I scanned the board behind him as if trying to decide what I wanted, when in fact I had already made a mental order for ‘Crumble’. As he punched my order into the machine, I asked for his name. It was the second time that I asked, and I felt like a complete idiot for it. He must think I was deaf or plain flirting. Which in either case, he was mistaken. Goofy smile doesn’t count for flirting in my book.

After he had given me his name—by this time the too formal appeal had faded—I explained that I got confused from the way he said it when we bumped into each other days ago. I knew it was unnecessary but I felt I had to say something just so his mind wouldn’t get clouded with assumptions. Most guys are good at that, and I should know.

Cappuccino  has a way of talking, you see. It was hard for me to roll my eyes from his face when he’d look me straight in the eyes when he spoke. He didn’t have painfully beautiful eyes which I am a sucker for, but I just found it winsome. I had to will myself to take a step from the counter and grab an ashtray behind me.

The sky had completely—and surprisingly—changed its shade when I got outside. I sat on my usual spot and stared into the sky, aimless—as if I was a zombie. Half-aware, I started to get impatient waiting for  my friend to arrive. She had agreed to meet me at the mall, and almost an hour had passed and she still was not in sight. I pulled myself from the trance-like activity and lit a cigarette. At the back of my mind, I knew I should not have bought a pack but I didn’t want to buy from the street vendors. Opting not to smoke in the first place was not an intention; the moment I felt the day drop its weight on me, I knew I had to puff some sticks.

In the middle of replaying my favourite scenes from Grey’s Anatomy, the glass door opened and came my coffee. Cappuccino placed the plastic cup beside the ashtray, with the cigarette resting on its grove. I looked up and saw his eyes fixed on me. Or maybe I was just hallucinating. To my surprise, he stayed to talk about stuff that concerned our random meeting. I was actually expecting him to bring my order and leave. By this time, I had the goofy smile under control. He motioned to go back to his post and I smiled, saying “Thanks” with as much composure as I could afford.

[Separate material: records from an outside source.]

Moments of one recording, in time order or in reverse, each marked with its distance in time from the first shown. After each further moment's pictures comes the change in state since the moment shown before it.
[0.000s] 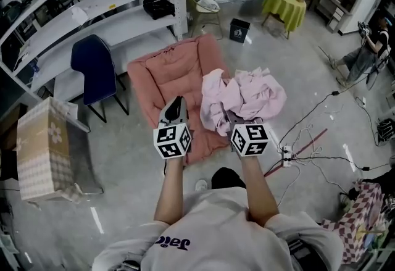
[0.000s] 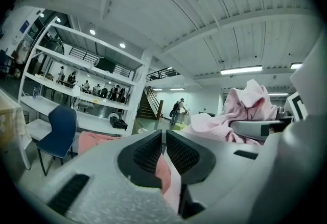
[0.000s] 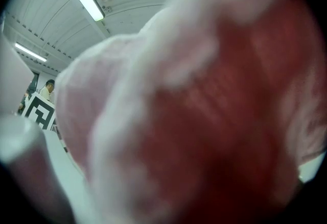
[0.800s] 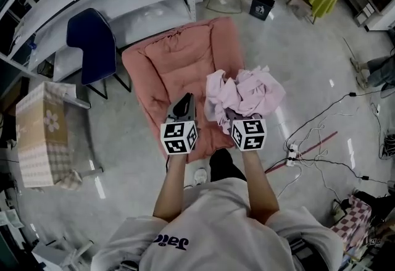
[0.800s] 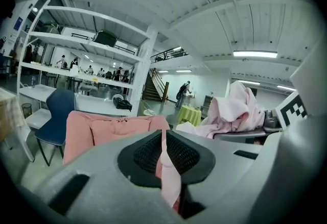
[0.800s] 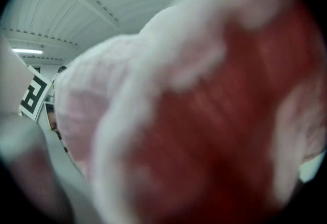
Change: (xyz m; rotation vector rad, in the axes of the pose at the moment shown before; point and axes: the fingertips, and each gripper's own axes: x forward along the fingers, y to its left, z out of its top) left arm 0.157 0.057 -0.091 -0.028 0.218 0.054; right arm 0.176 -0.070 -0.128 -0.007 0.325 0.082
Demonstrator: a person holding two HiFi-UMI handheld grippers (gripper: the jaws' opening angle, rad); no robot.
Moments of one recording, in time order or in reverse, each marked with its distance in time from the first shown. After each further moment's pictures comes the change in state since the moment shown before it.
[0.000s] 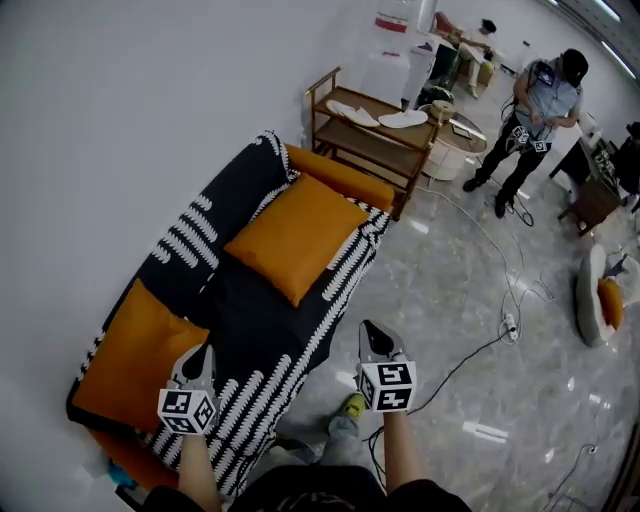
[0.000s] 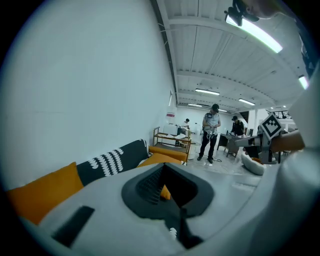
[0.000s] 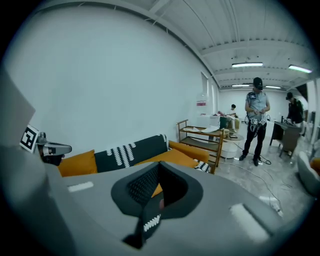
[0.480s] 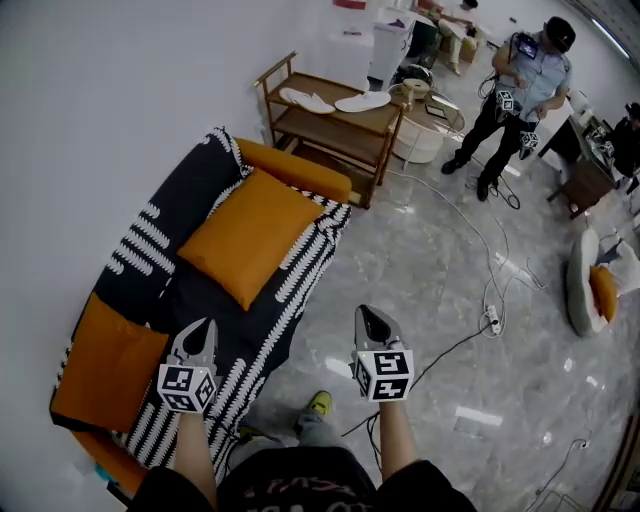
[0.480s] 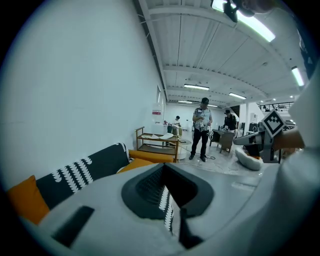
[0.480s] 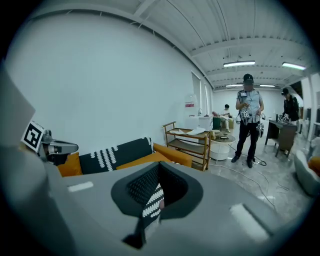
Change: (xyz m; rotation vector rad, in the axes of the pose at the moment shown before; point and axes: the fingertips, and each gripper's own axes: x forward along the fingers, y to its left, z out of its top) left arm 0.160 -0.168 0.041 0.094 0.021 -0.082; right arm 0.001 -0.198 0.019 0.032 -0.027 -0.037
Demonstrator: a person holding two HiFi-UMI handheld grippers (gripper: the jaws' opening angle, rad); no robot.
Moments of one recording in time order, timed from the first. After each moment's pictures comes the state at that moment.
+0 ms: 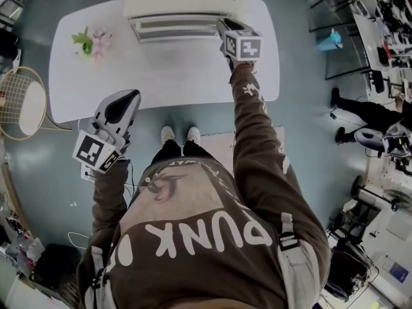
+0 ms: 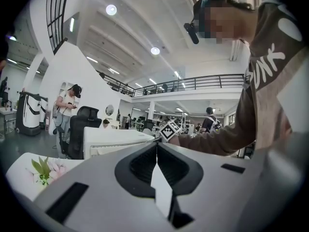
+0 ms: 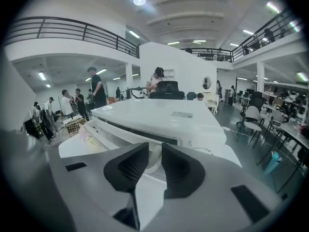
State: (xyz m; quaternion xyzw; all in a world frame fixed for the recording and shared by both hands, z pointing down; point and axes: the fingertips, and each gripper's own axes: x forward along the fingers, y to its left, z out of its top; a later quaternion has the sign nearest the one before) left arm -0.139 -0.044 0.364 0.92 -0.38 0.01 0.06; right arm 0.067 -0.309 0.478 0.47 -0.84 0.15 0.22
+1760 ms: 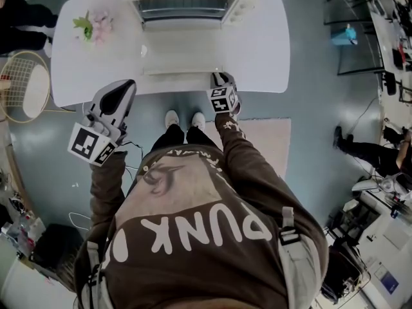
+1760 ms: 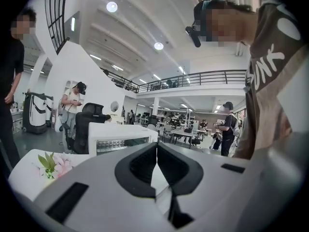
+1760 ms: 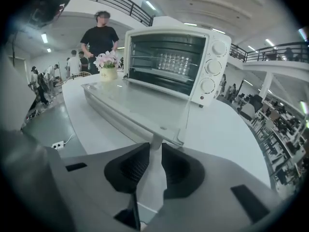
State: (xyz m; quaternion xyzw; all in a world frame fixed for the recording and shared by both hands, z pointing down) left arm -0.139 -0.039 0.366 0.91 -0.41 0.04 0.08; right arm 0.090 -0.117 0.725 0.46 -0.79 0.12 0.38
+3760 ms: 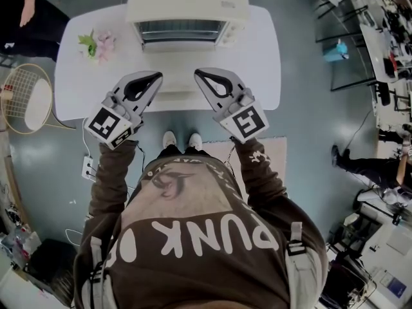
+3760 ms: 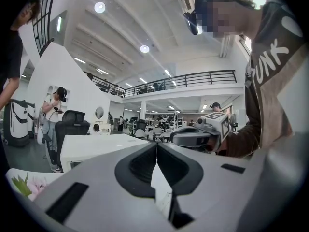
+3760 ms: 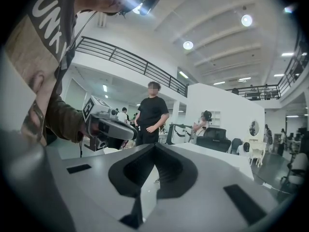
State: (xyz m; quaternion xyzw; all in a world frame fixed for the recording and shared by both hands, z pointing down) left arm -0.085 -0.100 0.374 0.94 -0.33 0.03 0.03; right arm -0.016 -0.107 0.378 0.24 -0.97 -0.09 0.05
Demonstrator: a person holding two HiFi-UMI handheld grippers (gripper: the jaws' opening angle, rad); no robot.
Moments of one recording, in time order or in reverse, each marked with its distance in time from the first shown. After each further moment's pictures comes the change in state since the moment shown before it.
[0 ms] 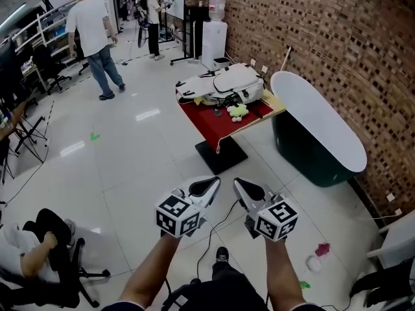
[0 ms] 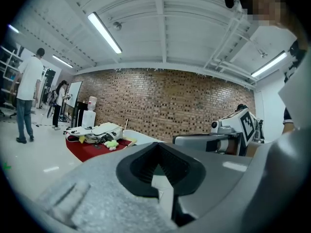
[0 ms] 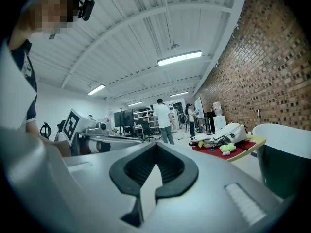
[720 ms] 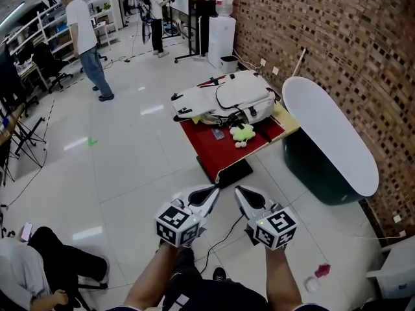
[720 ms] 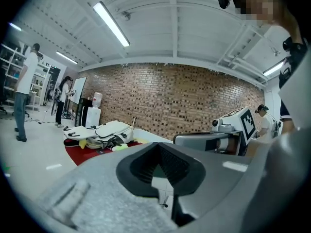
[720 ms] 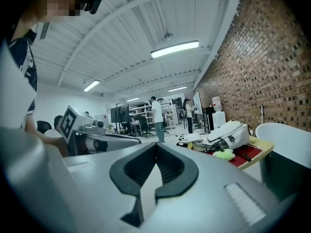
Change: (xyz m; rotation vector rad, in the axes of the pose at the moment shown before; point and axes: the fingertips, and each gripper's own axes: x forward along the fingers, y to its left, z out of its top) left arm 0.129 0.131 0.020 -0.032 0.028 0.073; right arm 0.115 -0.150 0.007 0.005 0.061 0.012
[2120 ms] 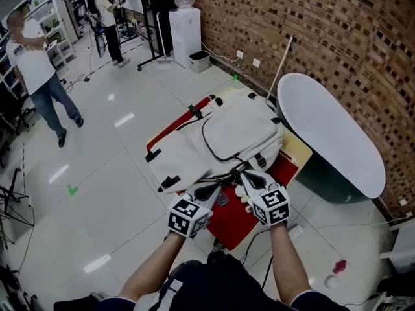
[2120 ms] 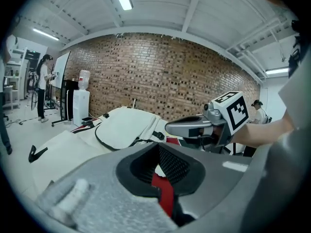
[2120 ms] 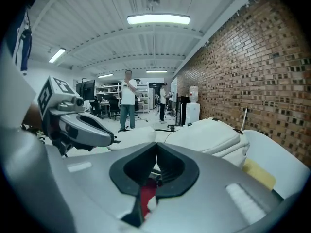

The thirteen-year old in me didn’t want him to leave, but the twenty-four-year-old-and-not-so-naive in me also knew I couldn’t—and shouldn’t—entertain such shallow attractions to someone who does not even know my name, and who’s just genuinely friendly and trying to do his job. I shook it off when he was gone and came back to staring at the sky.

Six sticks and half the coffee gulped later, my friend arrived. She went directly inside and so I picked up my coffee, and mobile, and followed her. When she ordered, Cappuccino was no longer attending the counter. It was the guy in eyeglasses with a shaved head. When my friend was given the promo card for a free mug, I complained that I was not given one. The bald guy in glasses looked surprised but handed me a card anyway. Then suddenly, from the corner of my eyes I saw him standing at the end of the counter, Cappuccino. I turned to him and complained in what I now gather a somewhat childlike manner. He smiled and explained that he forgot. His smile was nothing extraordinary, not your Close-up kind of smile. But it was unfeigned, I noticed—and I know one when I see one.

Back outside, any trace of the thirteen-year old was non-existent as the conversation stretched. When I think about it now, it was unlike me to be able to brush any interaction with a guy so easily. At least at that moment. But even now, I can’t reacquaint myself with the giddiness I’d felt. I guess one really learns from the past. Unaware maybe, but still. It feels good to know I have not grown insensible to things such as a little pash.